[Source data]
Start of Block
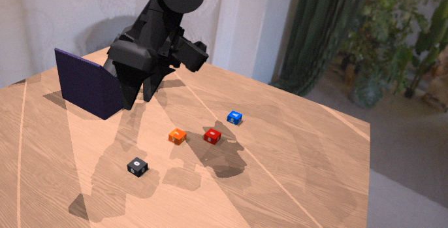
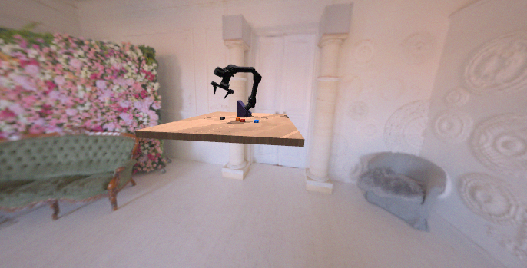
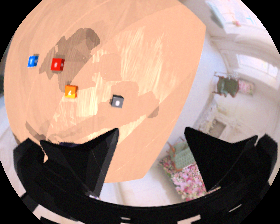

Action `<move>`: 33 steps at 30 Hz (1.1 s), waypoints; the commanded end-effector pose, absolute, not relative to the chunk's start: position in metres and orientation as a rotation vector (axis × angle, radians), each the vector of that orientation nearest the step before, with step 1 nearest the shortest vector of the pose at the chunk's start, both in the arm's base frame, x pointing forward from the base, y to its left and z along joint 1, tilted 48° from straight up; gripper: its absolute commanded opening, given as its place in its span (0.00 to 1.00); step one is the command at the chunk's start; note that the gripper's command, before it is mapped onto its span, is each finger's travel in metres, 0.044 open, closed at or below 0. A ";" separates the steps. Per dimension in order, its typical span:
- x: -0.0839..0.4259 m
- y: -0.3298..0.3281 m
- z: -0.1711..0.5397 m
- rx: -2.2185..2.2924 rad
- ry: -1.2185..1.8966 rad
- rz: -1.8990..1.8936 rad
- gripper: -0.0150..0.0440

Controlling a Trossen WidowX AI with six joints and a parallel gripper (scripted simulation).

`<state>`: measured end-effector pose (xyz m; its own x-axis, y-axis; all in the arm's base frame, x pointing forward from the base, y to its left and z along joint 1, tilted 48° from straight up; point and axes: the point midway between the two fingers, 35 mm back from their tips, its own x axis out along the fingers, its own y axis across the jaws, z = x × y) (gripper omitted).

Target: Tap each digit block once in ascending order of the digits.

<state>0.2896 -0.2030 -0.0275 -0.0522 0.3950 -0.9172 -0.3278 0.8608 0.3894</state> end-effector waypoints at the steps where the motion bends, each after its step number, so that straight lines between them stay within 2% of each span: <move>1: 0.269 -0.163 -0.064 0.556 1.517 0.653 0.93; 30: 0.267 -0.158 -0.068 0.620 1.516 0.657 0.93; 33: 0.272 -0.145 -0.051 0.620 1.517 0.655 0.93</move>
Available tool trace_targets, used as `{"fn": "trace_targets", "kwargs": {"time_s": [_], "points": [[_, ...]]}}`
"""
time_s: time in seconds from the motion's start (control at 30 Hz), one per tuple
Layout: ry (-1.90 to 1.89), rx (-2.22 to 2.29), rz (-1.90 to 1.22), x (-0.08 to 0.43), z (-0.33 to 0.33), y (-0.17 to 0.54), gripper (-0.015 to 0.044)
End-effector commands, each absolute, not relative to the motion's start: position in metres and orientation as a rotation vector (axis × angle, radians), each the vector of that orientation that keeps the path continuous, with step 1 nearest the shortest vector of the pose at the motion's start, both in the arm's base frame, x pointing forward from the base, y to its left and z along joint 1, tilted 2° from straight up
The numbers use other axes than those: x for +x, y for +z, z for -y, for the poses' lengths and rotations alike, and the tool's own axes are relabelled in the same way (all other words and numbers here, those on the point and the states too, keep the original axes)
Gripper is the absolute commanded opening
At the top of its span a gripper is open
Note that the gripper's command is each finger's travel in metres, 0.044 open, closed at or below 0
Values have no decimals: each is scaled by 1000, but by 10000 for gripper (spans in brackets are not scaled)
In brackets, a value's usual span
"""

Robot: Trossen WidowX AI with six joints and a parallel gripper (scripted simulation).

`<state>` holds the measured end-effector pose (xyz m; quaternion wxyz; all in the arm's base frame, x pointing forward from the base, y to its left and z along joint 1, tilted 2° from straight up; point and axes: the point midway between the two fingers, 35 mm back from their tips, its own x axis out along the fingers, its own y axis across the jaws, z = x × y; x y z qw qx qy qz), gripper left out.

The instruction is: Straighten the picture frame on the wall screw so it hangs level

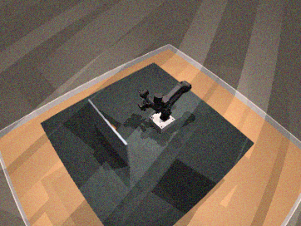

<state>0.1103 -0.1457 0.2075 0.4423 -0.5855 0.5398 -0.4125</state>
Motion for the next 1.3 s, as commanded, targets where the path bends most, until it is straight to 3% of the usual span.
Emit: {"fn": "trace_targets", "kwargs": {"time_s": [0.0,0.17,0.57,1.27], "points": [[-1029,-1446,-1323,111,146,208,374],[-1114,-1225,-900,139,155,213,260],[-865,-360,-56,199,160,218,260],[-349,689,191,224,142,208,260]]}}
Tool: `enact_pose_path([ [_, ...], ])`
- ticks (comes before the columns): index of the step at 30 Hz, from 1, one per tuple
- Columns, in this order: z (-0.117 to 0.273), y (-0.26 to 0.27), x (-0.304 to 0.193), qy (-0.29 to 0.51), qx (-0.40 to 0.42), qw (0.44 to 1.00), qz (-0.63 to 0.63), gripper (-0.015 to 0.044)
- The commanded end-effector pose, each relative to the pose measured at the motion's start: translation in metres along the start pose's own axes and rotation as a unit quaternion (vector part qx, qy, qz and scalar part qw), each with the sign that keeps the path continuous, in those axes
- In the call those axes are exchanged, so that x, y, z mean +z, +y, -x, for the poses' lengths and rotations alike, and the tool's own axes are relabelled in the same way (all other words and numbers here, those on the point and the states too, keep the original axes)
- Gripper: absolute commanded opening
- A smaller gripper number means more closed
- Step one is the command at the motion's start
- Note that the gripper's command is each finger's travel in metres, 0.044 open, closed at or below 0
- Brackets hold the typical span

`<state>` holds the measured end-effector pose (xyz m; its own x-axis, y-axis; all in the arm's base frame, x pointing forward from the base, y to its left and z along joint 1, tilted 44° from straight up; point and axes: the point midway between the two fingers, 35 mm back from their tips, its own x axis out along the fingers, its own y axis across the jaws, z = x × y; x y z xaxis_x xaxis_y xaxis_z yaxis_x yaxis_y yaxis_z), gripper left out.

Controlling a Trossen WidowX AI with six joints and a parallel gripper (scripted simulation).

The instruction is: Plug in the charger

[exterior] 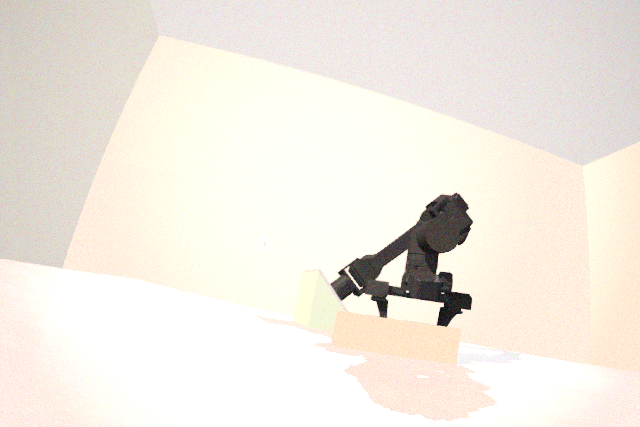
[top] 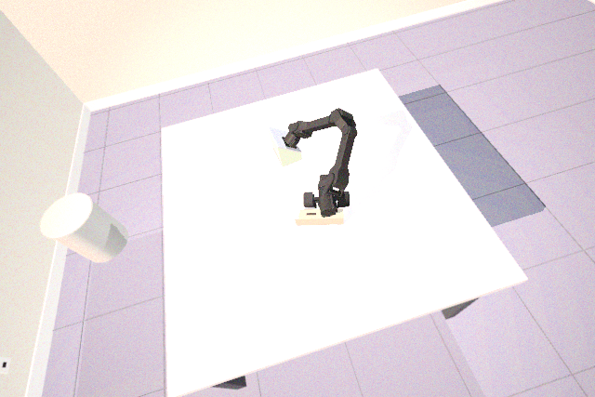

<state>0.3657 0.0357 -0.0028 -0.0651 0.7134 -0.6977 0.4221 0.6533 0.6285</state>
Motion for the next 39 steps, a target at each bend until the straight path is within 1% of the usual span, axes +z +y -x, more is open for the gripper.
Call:
enact_pose_path([
  [1, -0.0005, -0.0003, -0.0015, -0.001, 0.000, 1.000, 0.000, 0.0440],
  [39, -0.0015, -0.0005, -0.0110, -0.010, 0.002, 1.000, 0.007, 0.0440],
])
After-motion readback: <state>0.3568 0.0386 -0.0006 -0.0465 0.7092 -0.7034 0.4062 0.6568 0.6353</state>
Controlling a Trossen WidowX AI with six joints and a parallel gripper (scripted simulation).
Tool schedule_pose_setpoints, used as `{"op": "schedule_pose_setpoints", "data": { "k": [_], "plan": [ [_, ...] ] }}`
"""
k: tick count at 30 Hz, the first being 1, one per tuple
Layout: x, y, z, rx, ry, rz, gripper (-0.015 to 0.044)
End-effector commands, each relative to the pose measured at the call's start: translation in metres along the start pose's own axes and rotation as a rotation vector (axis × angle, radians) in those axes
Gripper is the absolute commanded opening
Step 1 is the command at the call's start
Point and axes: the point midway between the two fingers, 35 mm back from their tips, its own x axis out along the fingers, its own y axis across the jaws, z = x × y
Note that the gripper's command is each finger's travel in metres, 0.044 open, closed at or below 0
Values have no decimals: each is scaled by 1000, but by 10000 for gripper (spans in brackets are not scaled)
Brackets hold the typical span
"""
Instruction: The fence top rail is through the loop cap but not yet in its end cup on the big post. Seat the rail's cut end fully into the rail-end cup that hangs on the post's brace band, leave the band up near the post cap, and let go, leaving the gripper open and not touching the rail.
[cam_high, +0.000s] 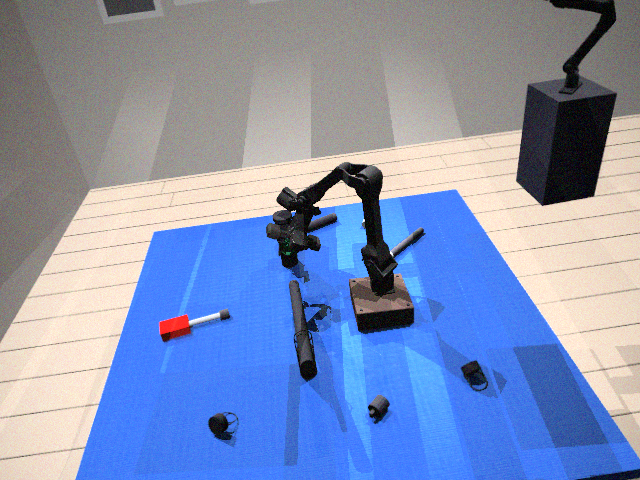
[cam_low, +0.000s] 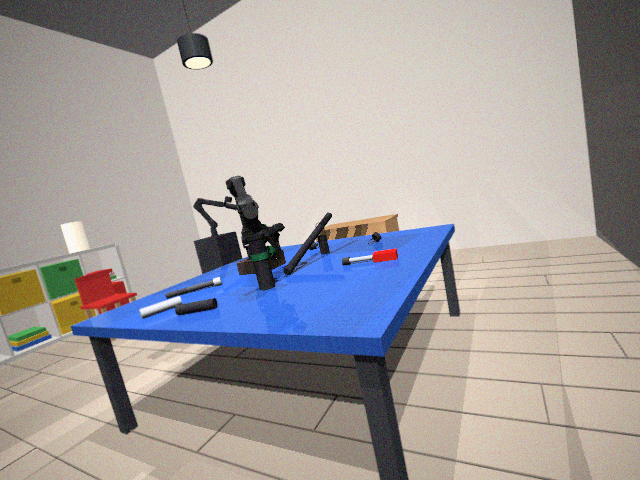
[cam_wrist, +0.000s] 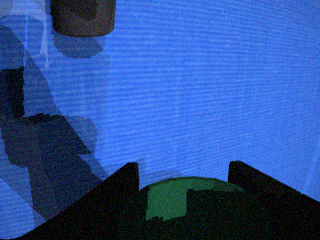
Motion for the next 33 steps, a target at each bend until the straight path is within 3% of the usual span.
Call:
{"op": "schedule_pose_setpoints", "data": {
  "k": [1,8,25,33],
  "plan": [
    [0,0,0,1,0,0,0],
    [0,0,0,1,0,0,0],
    [-14,-10,16,4,2,0,440],
    [-34,-20,40,11,5,-2,440]
  ]
}}
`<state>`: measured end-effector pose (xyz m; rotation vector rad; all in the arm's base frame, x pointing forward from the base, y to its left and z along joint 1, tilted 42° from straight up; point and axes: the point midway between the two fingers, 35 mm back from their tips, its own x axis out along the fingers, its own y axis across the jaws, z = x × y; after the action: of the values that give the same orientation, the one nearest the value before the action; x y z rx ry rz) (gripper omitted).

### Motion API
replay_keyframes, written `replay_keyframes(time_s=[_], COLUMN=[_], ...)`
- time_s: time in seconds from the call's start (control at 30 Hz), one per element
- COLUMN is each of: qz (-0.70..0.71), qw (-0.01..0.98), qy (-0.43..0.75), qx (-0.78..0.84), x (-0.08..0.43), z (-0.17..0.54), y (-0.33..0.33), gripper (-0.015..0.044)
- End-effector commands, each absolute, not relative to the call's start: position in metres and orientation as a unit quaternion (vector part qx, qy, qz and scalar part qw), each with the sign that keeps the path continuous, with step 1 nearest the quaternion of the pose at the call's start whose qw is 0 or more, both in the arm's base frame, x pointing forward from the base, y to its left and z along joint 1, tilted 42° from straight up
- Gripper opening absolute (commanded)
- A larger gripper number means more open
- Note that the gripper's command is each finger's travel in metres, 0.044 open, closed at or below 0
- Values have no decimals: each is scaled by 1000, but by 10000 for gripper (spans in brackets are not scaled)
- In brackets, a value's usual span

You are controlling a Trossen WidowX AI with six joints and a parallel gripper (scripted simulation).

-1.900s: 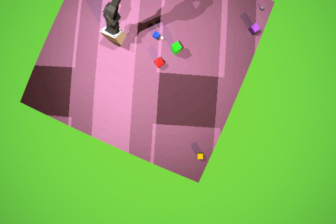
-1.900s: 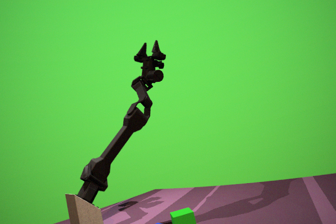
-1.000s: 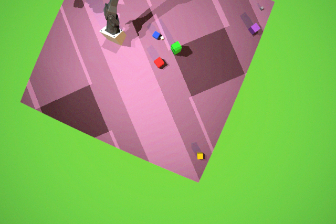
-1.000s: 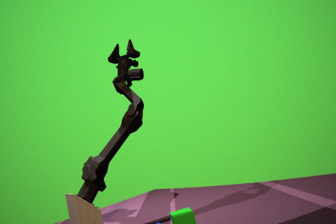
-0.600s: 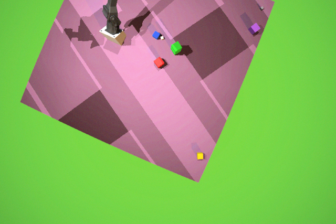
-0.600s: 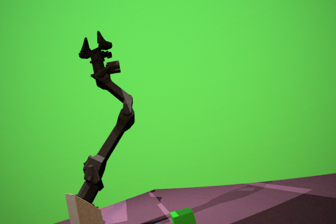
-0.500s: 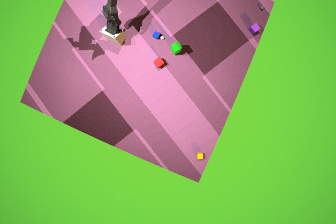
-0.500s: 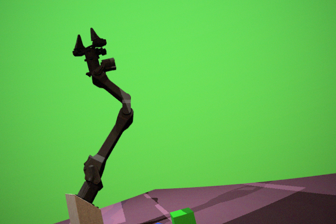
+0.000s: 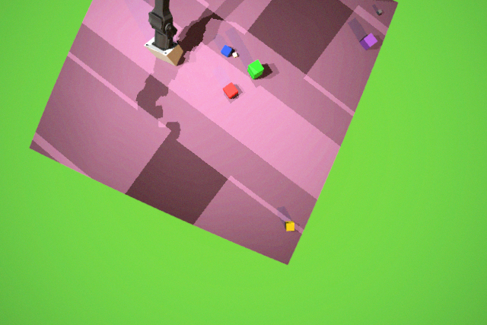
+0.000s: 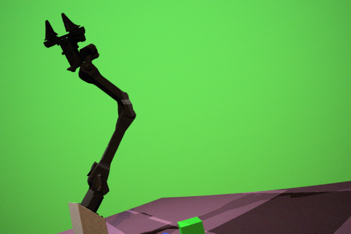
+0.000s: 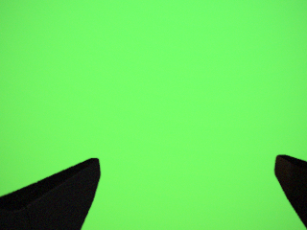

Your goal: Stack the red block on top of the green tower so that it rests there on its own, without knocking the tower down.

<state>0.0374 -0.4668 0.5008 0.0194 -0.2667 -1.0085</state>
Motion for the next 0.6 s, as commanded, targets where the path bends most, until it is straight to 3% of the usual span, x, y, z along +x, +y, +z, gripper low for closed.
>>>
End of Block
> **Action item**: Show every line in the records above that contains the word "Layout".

> **Answer space**:
Layout: ry (-1.90 to 1.89), rx (-2.22 to 2.29), rz (-1.90 to 1.22), x (-0.08 to 0.43), z (-0.33 to 0.33), y (-0.17 to 0.54), gripper (-0.015 to 0.044)
Layout: x, y, z, rx, ry, rz, gripper (-0.015 to 0.044)

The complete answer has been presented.